» Task: Repeat the lines below exactly as written, please, from the line with "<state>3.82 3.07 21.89" to the line with "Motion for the", both lines included, and no others.

» Data below:
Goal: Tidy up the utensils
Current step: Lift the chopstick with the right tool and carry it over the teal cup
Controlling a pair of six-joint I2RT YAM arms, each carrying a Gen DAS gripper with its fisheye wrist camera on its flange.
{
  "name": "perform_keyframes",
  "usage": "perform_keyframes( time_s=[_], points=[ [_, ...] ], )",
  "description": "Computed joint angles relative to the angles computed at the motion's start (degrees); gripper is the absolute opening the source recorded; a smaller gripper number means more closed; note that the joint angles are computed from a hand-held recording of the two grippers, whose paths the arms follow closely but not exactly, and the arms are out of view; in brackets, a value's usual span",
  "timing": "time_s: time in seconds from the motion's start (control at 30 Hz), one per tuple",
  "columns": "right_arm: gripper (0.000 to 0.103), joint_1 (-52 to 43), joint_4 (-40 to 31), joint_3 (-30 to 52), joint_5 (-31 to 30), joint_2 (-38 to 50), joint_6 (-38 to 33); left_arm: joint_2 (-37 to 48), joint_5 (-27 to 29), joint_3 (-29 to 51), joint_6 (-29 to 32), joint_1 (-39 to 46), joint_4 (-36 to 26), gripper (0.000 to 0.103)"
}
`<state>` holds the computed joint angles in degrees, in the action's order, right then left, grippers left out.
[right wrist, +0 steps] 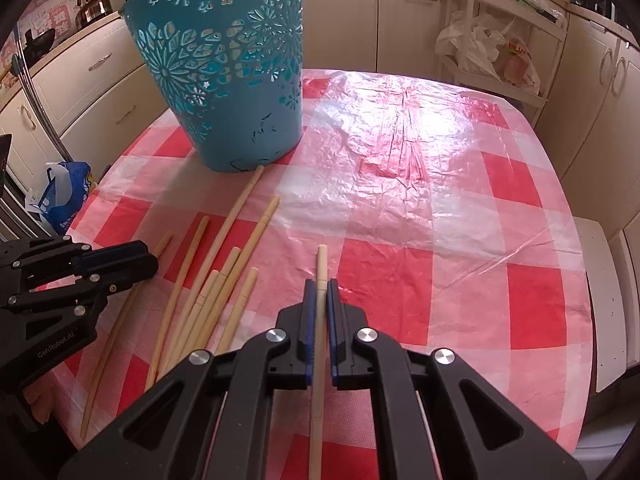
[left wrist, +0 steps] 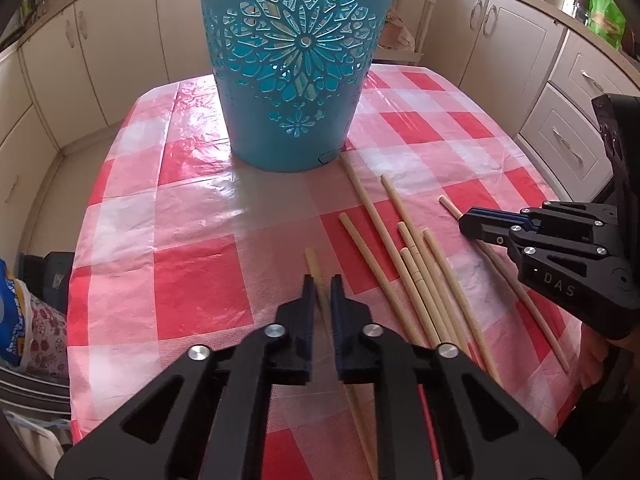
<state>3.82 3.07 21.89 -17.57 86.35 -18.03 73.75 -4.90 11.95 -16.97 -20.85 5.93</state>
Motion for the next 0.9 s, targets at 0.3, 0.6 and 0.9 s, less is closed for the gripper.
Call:
perform_keyframes(
  time_s=[0.3,0.6,0.9],
  points=[
    [0.006,0.0,-2.0,0.6,0.0,-0.4,-0.6,-3.1,0.0,0.5,0.8,1.5,-3.6,0.005],
    [0.006,0.8,-1.2,-0.1,0.9,-0.6,-1.3,-0.7,-4.2,1.2,1.1,-1.4,-5.0,0.006],
    [0.006,-6.9,-3.3,0.5,-10.4,-3.2,0.8,-11.0,-2.9,-0.1,0.7,0.5,-9.7,0.005]
  ],
)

» Answer section:
<state>3.82 3.07 21.89 -17.57 86.35 -18.03 73.75 -4.90 11.95 -16.97 -20.85 5.93</state>
Motion for the next 0.9 s, targets at 0.3, 0.6 and 0.9 s, less is closed for the gripper.

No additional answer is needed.